## AIM OF THE EXERCISE:
The answer must be only the lines below from the one holding "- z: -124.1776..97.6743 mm" down to the one holding "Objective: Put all", ends included, printed exactly; please omit all pictures.

## Dataset items:
───

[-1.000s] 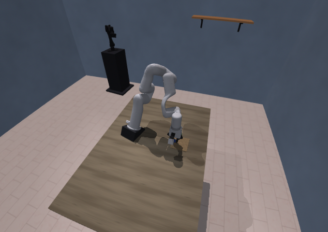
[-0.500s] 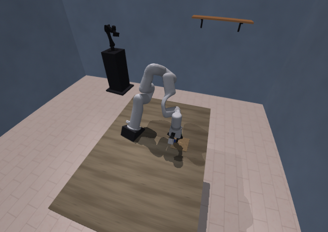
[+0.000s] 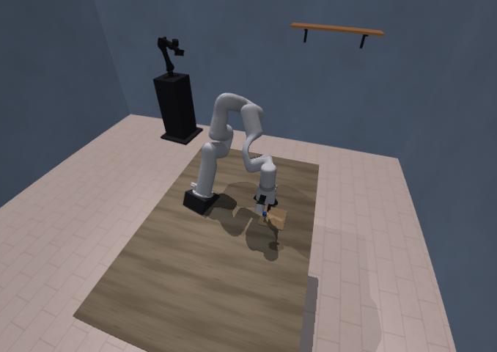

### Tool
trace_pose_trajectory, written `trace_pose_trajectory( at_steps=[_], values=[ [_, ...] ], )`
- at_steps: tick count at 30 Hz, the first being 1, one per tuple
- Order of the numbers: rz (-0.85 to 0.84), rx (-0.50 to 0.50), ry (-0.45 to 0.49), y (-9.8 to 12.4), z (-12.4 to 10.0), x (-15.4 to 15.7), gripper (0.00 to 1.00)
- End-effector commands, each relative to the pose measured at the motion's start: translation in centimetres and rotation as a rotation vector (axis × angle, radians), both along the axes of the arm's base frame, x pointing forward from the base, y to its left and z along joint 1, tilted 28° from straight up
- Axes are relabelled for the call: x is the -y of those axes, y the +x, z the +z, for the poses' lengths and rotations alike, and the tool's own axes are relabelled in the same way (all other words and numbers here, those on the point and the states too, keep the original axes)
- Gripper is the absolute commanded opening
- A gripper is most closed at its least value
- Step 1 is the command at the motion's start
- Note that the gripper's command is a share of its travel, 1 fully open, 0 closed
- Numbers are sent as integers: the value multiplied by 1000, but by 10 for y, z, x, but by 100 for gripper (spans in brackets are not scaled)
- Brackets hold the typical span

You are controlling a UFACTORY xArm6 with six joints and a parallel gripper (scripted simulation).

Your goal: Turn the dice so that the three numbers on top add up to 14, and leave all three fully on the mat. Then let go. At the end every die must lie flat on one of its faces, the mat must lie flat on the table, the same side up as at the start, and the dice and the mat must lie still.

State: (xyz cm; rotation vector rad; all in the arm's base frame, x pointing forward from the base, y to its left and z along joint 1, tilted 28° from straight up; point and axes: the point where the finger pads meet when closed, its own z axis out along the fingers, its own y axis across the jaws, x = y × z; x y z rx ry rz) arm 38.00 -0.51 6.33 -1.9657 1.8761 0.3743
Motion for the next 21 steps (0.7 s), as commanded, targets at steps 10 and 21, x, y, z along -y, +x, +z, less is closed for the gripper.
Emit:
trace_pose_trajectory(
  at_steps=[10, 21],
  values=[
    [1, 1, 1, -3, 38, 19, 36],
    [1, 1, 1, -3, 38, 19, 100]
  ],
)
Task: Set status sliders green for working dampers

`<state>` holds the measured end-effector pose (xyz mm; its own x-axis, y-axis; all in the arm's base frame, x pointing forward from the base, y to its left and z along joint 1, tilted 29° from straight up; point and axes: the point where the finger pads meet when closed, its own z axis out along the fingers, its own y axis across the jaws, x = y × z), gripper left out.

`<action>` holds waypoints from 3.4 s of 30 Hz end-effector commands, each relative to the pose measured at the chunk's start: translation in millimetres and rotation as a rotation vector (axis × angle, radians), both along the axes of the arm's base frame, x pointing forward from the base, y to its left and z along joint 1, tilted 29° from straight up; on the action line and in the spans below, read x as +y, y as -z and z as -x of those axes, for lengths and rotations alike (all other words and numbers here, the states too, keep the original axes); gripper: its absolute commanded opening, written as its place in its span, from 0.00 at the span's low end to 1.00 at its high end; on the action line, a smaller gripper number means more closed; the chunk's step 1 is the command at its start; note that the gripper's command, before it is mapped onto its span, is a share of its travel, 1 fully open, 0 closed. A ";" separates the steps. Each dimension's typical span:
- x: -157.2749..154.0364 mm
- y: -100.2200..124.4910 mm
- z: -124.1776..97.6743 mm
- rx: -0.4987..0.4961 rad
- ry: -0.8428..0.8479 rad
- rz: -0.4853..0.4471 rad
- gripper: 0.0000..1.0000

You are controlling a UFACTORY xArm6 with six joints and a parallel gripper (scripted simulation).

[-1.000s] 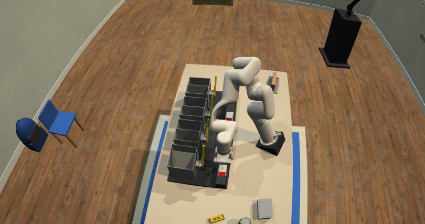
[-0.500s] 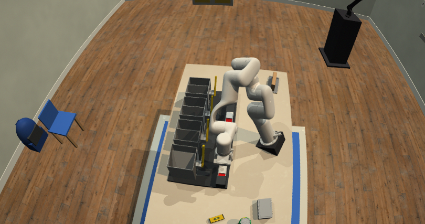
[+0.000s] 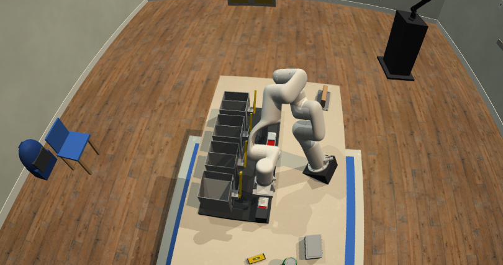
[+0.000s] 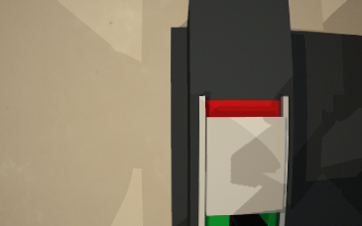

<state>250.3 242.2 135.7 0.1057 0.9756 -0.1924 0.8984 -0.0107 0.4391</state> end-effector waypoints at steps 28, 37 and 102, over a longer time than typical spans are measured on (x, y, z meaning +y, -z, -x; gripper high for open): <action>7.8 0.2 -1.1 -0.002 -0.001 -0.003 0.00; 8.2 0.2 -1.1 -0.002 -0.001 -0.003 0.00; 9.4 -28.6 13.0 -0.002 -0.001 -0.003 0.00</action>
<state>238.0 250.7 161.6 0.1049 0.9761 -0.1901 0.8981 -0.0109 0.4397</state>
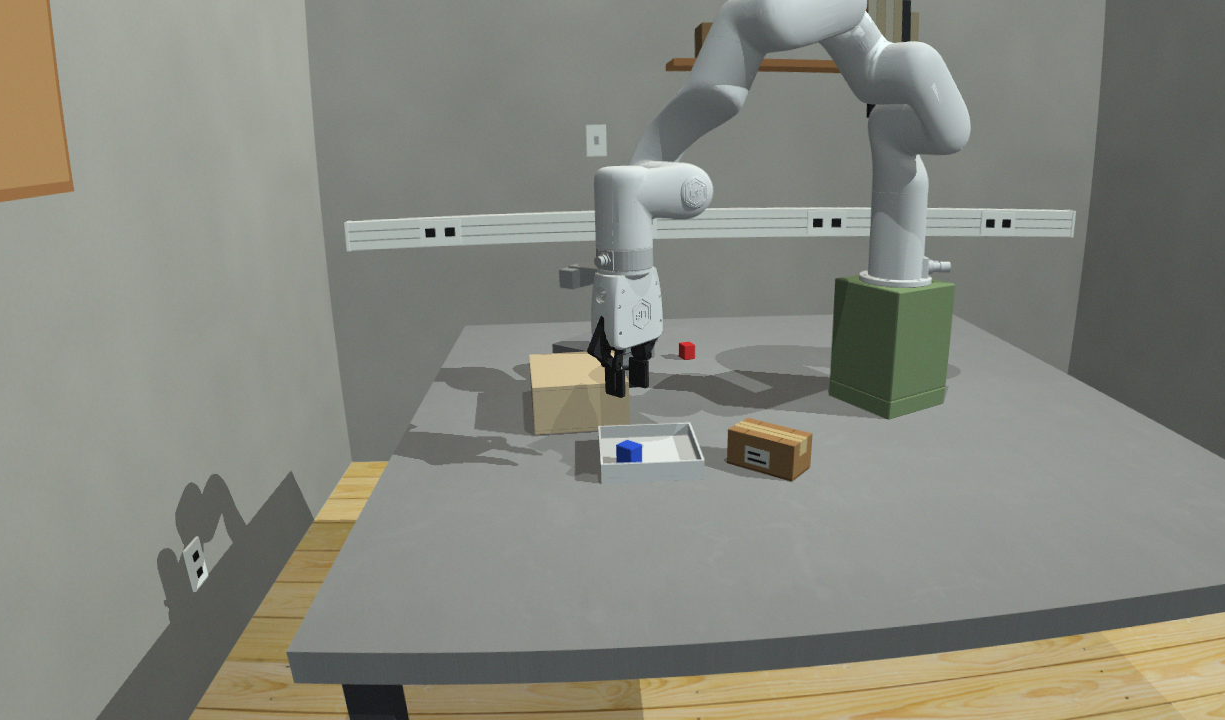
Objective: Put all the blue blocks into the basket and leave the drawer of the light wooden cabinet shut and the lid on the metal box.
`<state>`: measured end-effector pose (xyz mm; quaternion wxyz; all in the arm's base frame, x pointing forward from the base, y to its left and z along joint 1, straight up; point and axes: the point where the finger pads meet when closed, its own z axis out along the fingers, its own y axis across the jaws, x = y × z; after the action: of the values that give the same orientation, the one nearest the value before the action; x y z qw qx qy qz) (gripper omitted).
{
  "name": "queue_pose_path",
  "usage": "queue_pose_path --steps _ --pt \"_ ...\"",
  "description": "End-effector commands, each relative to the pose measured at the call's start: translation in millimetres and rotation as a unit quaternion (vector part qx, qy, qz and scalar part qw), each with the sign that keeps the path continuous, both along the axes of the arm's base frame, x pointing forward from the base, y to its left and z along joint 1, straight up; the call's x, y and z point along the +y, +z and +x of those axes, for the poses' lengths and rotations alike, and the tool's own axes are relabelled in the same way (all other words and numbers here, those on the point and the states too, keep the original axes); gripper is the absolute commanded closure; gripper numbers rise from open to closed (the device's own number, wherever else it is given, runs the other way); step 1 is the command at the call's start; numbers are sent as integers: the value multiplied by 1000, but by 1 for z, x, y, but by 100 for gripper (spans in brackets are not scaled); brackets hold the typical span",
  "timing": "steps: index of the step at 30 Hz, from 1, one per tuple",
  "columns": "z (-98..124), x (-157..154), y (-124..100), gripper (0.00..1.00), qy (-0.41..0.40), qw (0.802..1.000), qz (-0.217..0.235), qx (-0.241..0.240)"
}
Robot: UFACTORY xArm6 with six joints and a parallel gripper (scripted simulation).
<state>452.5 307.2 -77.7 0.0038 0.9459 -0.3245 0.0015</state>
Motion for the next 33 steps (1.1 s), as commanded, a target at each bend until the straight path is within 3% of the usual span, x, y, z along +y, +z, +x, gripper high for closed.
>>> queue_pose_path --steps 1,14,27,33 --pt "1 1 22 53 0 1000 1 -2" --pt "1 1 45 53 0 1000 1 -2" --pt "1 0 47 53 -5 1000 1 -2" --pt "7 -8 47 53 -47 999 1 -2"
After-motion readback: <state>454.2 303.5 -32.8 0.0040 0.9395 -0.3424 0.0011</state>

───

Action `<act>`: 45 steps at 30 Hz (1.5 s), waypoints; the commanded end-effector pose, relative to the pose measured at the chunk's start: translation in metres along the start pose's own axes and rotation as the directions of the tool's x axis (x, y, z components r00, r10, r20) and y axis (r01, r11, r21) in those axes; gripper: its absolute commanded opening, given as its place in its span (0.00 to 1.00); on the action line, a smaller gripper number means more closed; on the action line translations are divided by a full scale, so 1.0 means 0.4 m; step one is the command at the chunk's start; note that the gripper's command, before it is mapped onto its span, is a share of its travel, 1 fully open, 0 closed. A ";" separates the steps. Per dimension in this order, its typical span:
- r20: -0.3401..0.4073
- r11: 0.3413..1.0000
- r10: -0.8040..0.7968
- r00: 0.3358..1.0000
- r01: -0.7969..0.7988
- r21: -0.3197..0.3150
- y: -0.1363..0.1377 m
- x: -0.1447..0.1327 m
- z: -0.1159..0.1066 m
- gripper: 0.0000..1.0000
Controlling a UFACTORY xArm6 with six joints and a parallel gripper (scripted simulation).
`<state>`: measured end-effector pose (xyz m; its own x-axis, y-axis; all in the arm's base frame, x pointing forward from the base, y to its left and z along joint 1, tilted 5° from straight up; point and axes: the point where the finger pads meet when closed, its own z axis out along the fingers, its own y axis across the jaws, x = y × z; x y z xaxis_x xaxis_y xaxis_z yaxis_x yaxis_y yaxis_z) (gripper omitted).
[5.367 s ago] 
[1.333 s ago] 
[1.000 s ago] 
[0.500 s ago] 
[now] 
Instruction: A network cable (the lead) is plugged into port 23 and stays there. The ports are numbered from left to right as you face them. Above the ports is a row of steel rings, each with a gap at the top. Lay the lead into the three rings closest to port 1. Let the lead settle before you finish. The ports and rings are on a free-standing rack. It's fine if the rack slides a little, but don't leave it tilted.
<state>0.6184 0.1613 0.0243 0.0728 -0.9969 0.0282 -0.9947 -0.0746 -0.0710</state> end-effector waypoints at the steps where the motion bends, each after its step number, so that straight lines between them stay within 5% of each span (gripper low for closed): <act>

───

## REPLY:
- z: -124.1776..97.6743 mm
- rx: -0.4987..0.4961 rad
- ry: -0.8428..0.8479 rad
- rz: -0.4853..0.4471 rad
- gripper: 0.0000..1.0000

You are controlling a UFACTORY xArm6 with six joints and a parallel gripper (scripted simulation).

[-1.000s] 
[-0.500s] 
[+0.000s] 
[+0.000s] 

<state>250.3 242.2 135.7 0.1057 0.9756 -0.1924 0.8984 -0.0107 0.4391</state> end-effector waypoints at steps 28, 37 and 102, over a longer time than typical spans are measured on (x, y, z meaning +y, -z, -x; gripper high for open): <action>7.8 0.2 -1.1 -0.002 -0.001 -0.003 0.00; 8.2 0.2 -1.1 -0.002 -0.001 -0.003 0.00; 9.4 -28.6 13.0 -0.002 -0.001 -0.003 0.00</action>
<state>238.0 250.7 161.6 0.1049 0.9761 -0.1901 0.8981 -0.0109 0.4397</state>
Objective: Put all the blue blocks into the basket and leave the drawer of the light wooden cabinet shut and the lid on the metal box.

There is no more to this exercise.